How the bus actually works

A few design decisions in that framework are worth pulling out, because they’re where “different agents for different roles” stops being a slogan and becomes mechanics.

One bus for everything. The coordinator is itself an MCP server, and every interaction — reading a file, invoking an agent, advancing the workflow, recording a decision — is a tool call on that one server. There are no side channels. That means a single, honest audit trail: every action flows through one place and is logged before the coordinator responds. Any MCP-capable client — Claude, a human at a CLI, some future agent — can plug into the same bus and play.

Review the same snapshot, independently. When an artifact goes up for review, the coordinator captures one snapshot — the artifact plus the exact tool outputs — and hands that identical snapshot to every reviewer in parallel.
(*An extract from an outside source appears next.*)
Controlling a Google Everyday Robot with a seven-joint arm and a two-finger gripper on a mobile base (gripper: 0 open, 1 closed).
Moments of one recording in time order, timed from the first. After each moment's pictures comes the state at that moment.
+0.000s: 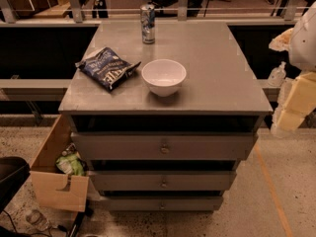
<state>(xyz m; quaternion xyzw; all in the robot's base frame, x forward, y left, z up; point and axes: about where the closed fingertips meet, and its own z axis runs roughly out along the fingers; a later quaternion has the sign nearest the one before) 0.438 -0.215 0.982 -0.60 0.78 -0.04 0.17</state>
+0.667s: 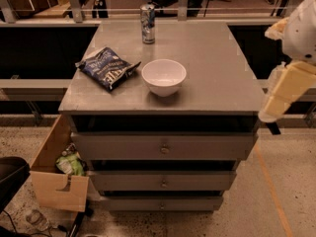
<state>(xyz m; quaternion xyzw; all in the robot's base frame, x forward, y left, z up) 0.466 -0.208 0.989 -0.59 0.78 -0.05 0.21</state>
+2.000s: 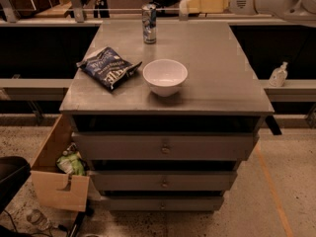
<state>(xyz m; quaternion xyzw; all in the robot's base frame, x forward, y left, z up) 0.714 -0.125 1.069 -0.32 0.71 0.20 0.60</state>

They each respond before any feedback is shared. This is the bit I care about most: it stops the agents from anchoring on each other. Nobody gets to read “looks good to me” before forming their own opinion. You get genuinely independent first-pass reviews, not an echo.
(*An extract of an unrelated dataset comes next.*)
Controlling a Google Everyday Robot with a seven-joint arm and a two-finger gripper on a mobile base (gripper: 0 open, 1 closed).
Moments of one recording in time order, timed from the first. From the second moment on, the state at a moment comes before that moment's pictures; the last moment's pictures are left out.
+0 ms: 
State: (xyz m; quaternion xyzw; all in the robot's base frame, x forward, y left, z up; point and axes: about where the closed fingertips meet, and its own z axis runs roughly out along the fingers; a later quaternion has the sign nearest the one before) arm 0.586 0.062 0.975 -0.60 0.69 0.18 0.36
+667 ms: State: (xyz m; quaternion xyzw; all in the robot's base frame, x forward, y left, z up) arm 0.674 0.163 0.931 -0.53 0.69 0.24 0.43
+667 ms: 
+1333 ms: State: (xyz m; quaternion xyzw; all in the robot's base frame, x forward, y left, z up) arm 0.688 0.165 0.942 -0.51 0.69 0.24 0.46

Consensus, but honest about how it was reached. If every reviewer approves, the artifact is marked consensus-reached. If they deadlock — someone blocks, or they burn through the revision cap — it escalates to me, and if I push it through, it’s marked human-approved. Both let the work move forward, but the record never pretends a human override was a unanimous agreement. The audit log stays truthful about why each thing advanced.

Isolation by filesystem, not by lock. During implementation, each task runs in its own Git worktree built from a recorded base commit. An agent produces a diff; the coordinator applies it inside that worktree; a reviewing agent checks it; only then does it merge back. No two agents ever write to the same checkout at the same time. The isolation is physical, so the coordination doesn’t have to be clever about locking — it just has to be honest about ordering.

The loop closes

The satisfying part is how the two met in the middle. The work tool taught me what good multi-agent coordination needs; that learning went into a framework that was always its own separate project; and then I implemented that framework back inside the work tool, sharpening how its own changes get proposed, reviewed, and merged. Lessons flow one way, capability flows back the other — but the two were never the same thing. Two independent projects, each leaving the other better than it found it.
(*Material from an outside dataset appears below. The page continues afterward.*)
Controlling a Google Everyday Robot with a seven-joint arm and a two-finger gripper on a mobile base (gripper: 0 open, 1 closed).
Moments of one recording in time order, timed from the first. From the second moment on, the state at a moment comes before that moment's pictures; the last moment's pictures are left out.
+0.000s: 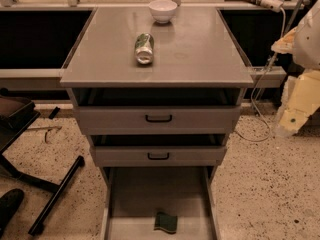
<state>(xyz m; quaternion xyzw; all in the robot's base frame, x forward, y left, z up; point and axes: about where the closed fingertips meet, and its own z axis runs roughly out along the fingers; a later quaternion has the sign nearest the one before) 0.438 -0.217 0.976 -0.60 0.78 -0.03 0.16</state>
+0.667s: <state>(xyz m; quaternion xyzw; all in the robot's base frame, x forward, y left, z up) 0.441 -0.215 0.968 -0.60 0.78 -0.02 0.17</state>
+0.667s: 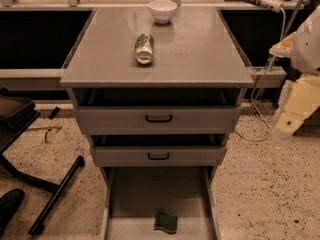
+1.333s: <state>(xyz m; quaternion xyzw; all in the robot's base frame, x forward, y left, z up) 0.456 -0.208 0.883 -0.55 0.81 0.01 0.22</state>
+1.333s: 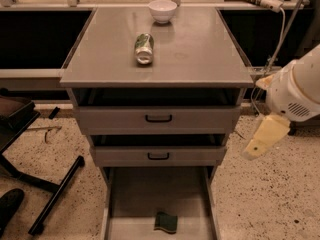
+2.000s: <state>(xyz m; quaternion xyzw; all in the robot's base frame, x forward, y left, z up) 0.459 -0.188 0.828 -0.55 0.81 0.02 0.22</state>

That’s really all “different strokes for different folks” means to me. The right tool for a job might be fifty lines or fifty thousand. The right reviewer might be a model that’s brilliant at architecture and useless at finding injection bugs, so you hand the injection bugs to the one that’s wired for paranoia. The skill isn’t owning the biggest brush. It’s knowing which stroke the work in front of you actually needs — and being willing to use a small one when a small one is right.


A note on authorship: this post was co-written with Claude — one of the very agents described above. Which is either perfectly on-brand or slightly too on-brand. Both, probably.